* **ASSIGNMENT**: Please work out how many lines in the material below contain the string "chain", and answer with that number only.

━━━━━━━━━━━━━━━━

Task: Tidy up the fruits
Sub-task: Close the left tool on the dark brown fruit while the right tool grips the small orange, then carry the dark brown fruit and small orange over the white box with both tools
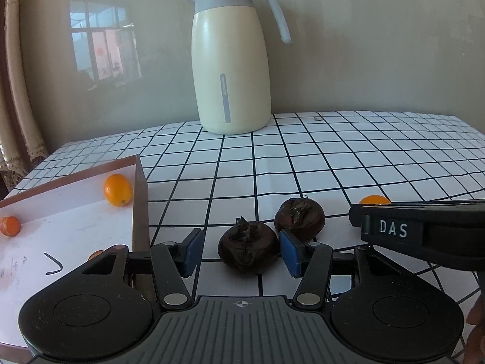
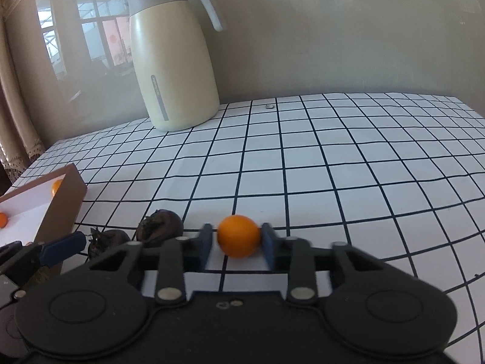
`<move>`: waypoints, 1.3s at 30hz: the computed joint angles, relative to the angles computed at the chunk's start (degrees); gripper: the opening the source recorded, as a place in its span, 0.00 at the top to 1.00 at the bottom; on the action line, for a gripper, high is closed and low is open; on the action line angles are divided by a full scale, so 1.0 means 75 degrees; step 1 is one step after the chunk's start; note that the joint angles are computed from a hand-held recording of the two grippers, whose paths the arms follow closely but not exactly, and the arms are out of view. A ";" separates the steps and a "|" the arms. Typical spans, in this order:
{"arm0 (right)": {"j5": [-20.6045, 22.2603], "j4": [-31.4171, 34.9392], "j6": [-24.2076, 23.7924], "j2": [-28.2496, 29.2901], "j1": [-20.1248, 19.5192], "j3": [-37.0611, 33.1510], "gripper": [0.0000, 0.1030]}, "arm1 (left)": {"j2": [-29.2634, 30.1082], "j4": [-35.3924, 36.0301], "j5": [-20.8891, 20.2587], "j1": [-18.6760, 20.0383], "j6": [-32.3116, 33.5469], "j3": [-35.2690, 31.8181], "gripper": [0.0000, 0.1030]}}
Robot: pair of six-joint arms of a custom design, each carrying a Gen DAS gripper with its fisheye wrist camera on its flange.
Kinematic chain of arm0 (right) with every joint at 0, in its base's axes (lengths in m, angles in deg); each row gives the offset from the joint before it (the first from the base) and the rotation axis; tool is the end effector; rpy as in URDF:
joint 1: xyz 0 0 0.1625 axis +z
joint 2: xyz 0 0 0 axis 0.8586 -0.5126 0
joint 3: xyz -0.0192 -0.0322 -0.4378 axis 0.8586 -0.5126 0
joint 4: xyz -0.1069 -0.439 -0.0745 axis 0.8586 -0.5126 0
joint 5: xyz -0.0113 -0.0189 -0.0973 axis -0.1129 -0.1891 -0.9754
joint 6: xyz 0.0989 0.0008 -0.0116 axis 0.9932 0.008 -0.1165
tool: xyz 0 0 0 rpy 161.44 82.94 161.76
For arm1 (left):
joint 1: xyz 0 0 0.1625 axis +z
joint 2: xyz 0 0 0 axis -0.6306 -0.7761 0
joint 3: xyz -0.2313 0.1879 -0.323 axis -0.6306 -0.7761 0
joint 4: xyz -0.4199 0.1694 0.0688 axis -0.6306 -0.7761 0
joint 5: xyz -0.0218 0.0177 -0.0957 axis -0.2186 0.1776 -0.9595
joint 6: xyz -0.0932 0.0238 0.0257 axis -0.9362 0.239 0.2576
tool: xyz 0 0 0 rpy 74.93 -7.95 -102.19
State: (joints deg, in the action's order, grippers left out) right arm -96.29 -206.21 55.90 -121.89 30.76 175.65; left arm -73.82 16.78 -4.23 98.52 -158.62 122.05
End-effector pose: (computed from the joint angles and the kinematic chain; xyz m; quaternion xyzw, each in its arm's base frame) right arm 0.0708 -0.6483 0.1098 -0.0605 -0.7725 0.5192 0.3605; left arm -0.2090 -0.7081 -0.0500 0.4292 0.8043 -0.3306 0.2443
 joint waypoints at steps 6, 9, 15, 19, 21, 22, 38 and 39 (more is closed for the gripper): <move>0.0066 -0.0333 0.0064 -0.0078 0.0003 0.0203 0.78 | -0.0017 -0.0014 -0.0038 -0.0001 -0.0051 0.0013 0.48; 0.0134 -0.0509 0.0063 -0.0142 0.0015 0.0337 0.78 | -0.0018 0.0021 -0.0119 -0.0021 -0.0083 0.0016 0.50; 0.0218 -0.0659 0.0111 -0.0217 0.0039 0.0518 0.78 | -0.0089 -0.0082 -0.0097 -0.0037 0.0107 0.0154 0.58; 0.0230 -0.0646 0.0176 -0.0243 0.0034 0.0573 0.78 | 0.0008 0.0030 -0.0135 -0.0047 -0.0005 -0.0008 0.58; 0.0227 -0.0619 0.0202 -0.0252 0.0031 0.0582 0.78 | 0.0091 -0.0043 -0.0334 -0.0095 0.0207 -0.0036 0.58; 0.0250 -0.0608 0.0232 -0.0266 0.0027 0.0602 0.78 | 0.0087 -0.0110 -0.0337 -0.0100 0.0246 0.0009 0.58; 0.0008 -0.0886 0.0160 -0.0260 0.0180 0.0831 0.78 | -0.0191 0.0341 0.0238 -0.0018 -0.0559 0.0243 0.59; -0.0019 -0.0900 0.0187 -0.0263 0.0194 0.0880 0.78 | -0.0254 0.0342 0.0275 -0.0019 -0.0580 0.0313 0.59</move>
State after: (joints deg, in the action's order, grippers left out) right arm -96.43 -212.96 57.31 -123.86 32.21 182.25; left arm -75.72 19.35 -2.17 98.38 -162.97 124.40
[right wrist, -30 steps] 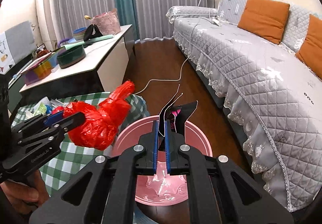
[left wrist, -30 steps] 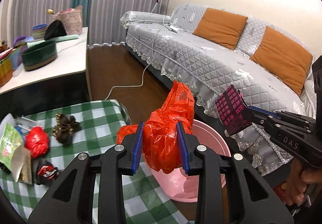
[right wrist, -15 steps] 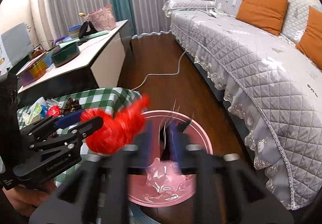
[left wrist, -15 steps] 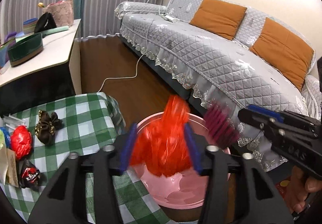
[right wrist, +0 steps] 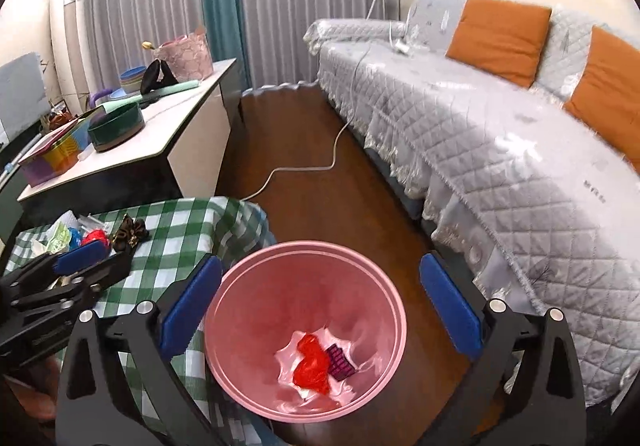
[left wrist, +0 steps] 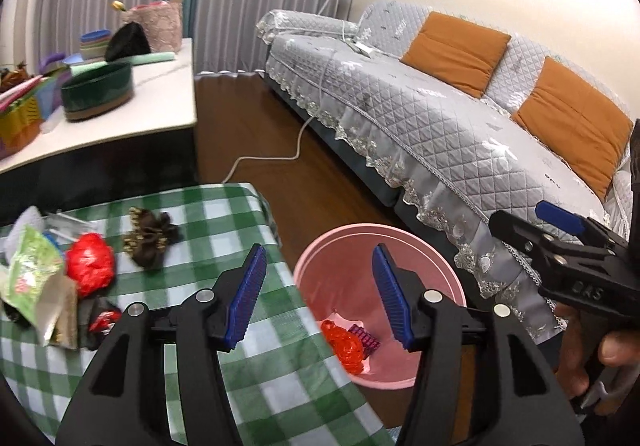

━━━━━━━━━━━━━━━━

* **REPLY**: 2